THE TASK
Give all of the data again exactly as written, omitting every image.

EXERCISE DATA
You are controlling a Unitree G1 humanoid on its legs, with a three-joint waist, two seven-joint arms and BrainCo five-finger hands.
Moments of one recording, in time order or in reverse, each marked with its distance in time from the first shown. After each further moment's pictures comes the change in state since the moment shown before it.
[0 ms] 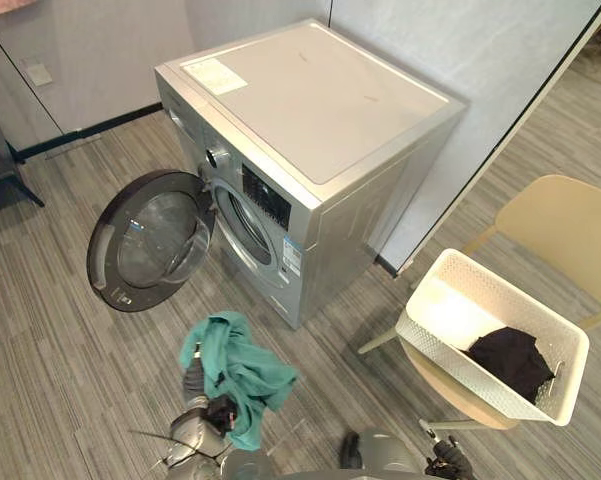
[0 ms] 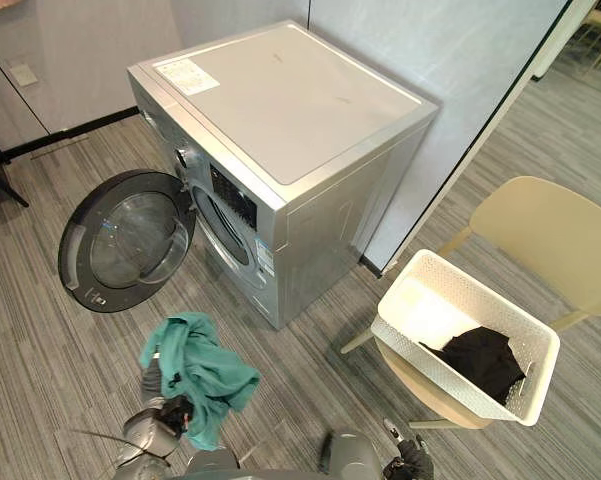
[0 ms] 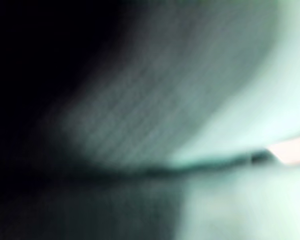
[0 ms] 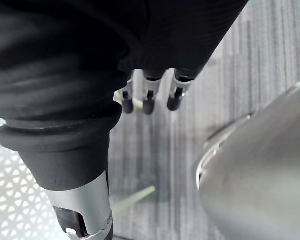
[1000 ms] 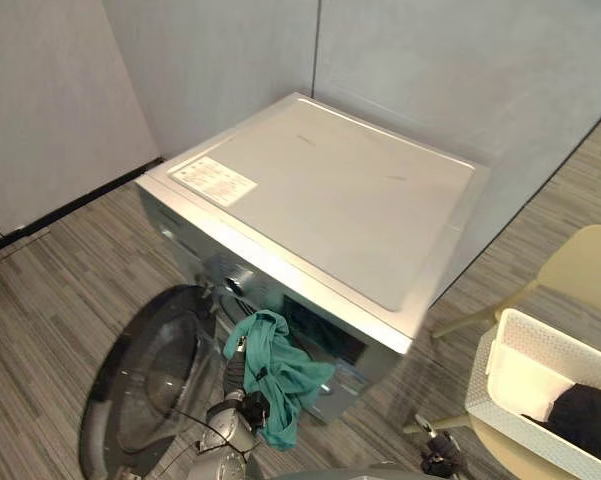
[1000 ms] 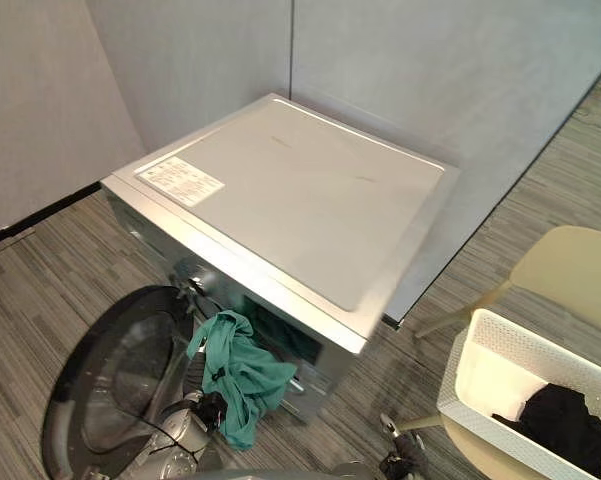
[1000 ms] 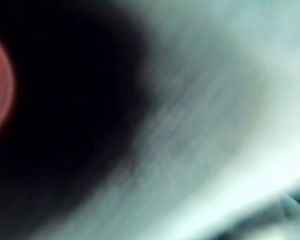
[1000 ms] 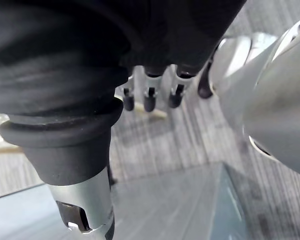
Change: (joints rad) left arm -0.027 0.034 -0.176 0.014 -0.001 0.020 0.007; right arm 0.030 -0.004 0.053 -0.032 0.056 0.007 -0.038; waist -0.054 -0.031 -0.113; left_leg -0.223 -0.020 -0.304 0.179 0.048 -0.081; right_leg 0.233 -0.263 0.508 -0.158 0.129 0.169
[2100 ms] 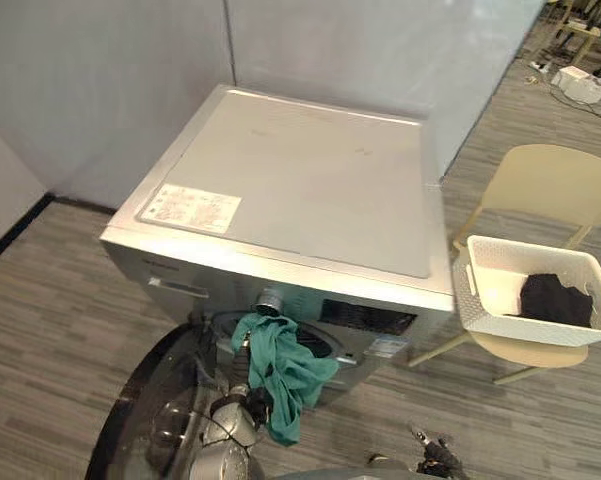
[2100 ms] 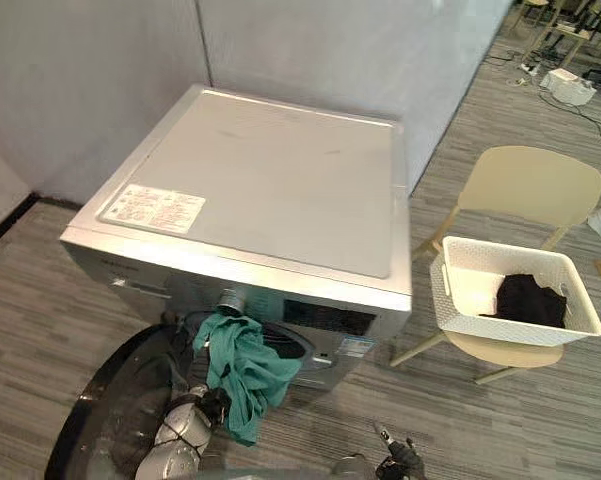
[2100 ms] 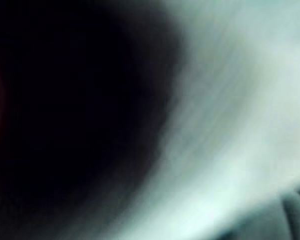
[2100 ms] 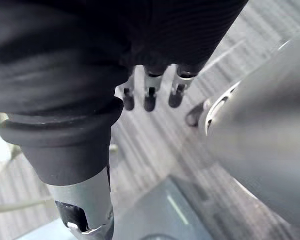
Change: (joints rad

RESPONSE AREA
You are controlling a Unitree G1 humanoid on its legs, with a three-joint waist, two seven-joint arms and BrainCo five-finger hands.
Moments of one recording, in time order or in reverse, each marked with its distance in time from the first shown. After each further moment's pictures comes the change in state since the moment shown before it.
[0 ms] 
[0 ms] 
[0 ms] 
[0 ms] 
[1000 ms] 
[1000 ms] 
[1000 ms] 
[1000 ms] 
Change: (joints rad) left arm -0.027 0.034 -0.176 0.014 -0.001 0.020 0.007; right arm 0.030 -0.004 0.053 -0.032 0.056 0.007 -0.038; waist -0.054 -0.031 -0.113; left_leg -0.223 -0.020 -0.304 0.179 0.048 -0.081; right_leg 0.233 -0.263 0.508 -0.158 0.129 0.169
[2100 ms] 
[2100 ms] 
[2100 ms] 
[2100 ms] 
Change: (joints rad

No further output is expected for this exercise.